Jeffrey Hutzelman jhutz@cmu.edu
Tue, 15 May 2001 21:14:53 -0400 (EDT)


On 14 May 2001, Derek Atkins wrote:

> Production setting?  Uh, I would certainly hope not.  The NFS
> side of the protocol is completely insecure and could easily
> be hacked.  Also, the translator has never, IMHO, been a stable
> product.  It's been useful to me in rare occasions when I've
> had a machine without an AFS client, but I would never, personally,
> use a translator-based client for my real files.  I've lost way
> too much data to the translator failing at just the wrong time.
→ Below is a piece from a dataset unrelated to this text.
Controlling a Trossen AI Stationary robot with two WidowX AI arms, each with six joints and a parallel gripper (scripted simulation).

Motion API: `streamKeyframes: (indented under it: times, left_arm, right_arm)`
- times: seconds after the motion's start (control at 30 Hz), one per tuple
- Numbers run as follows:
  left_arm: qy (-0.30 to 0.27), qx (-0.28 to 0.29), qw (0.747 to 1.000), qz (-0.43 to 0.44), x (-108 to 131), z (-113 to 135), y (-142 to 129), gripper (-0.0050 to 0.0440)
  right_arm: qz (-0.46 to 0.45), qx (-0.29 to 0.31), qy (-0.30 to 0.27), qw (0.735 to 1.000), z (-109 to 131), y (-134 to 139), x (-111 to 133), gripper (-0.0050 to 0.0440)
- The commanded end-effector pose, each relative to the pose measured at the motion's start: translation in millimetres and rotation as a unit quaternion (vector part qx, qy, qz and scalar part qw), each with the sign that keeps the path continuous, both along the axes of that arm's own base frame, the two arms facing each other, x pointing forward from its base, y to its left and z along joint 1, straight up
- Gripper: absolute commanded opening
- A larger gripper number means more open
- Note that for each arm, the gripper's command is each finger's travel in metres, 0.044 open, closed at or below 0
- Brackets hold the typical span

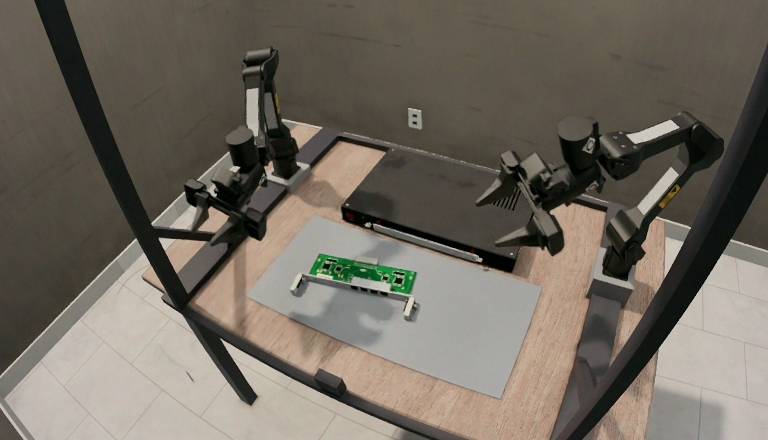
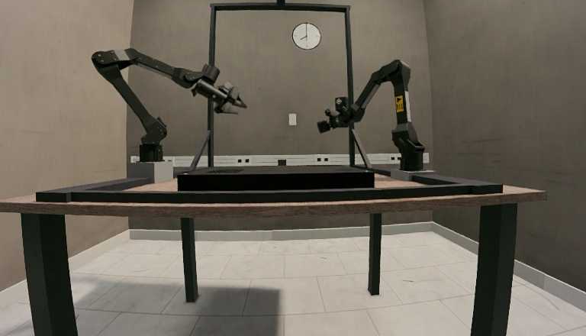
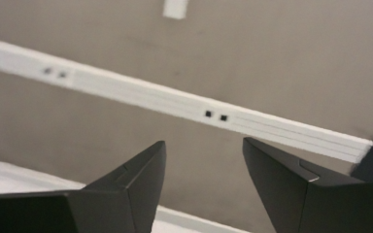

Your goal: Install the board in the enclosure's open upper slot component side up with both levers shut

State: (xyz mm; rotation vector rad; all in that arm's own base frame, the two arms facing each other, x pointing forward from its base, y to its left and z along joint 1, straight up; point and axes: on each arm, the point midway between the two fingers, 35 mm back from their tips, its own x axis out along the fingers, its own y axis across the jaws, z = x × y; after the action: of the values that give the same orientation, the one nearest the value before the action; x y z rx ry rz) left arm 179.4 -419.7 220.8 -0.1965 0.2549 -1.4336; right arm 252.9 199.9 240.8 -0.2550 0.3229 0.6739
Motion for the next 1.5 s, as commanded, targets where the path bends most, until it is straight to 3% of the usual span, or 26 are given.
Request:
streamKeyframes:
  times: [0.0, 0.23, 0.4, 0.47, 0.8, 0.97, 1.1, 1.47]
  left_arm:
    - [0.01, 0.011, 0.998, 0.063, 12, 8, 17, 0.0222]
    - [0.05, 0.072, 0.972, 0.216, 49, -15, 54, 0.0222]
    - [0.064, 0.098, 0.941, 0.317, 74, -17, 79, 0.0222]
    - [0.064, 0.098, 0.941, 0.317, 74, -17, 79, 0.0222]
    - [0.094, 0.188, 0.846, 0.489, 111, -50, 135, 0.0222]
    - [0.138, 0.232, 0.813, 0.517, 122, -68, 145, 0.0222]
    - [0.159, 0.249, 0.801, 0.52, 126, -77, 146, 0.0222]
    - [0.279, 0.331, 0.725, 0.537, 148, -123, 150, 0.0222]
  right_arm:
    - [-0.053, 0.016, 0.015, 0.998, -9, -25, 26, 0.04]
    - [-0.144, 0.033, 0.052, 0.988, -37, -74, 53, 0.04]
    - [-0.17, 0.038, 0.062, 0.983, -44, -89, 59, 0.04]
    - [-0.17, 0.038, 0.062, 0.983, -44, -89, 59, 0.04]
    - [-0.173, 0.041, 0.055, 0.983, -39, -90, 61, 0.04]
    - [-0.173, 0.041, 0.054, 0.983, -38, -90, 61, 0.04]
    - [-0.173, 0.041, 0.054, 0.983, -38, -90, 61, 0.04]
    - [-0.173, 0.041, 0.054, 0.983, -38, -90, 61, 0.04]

I'm unclear on what Art meant by "this method".  I think he may have been
referring to your comments about exporting AFS read-only without the
translator.  I'm actually not convinced this is possible on most
platforms, due to the design of the VFS layer.  You don't need rmtsysd for
read-only access, of course.


We have been using the translator in production for a long time.  We use
it primarily for read-only access to archives and local software during
operating system installs -- most OS installers are happy to install from
NFS, but don't support AFS.  I actually did get the RedHat 5.2 installer
to support AFS installs using an in-memory cache manager, but was not able
to do so with 6.2.  Maybe next time...

In a few cases, we have users with machines which cannot run an AFS cache
manager for some reason.  In these situations, we reluctantly use the
translator, mostly with users logging in to the translator machine to run
knfs (note that setting tokens via rmtsysd is _extremely_ insecure).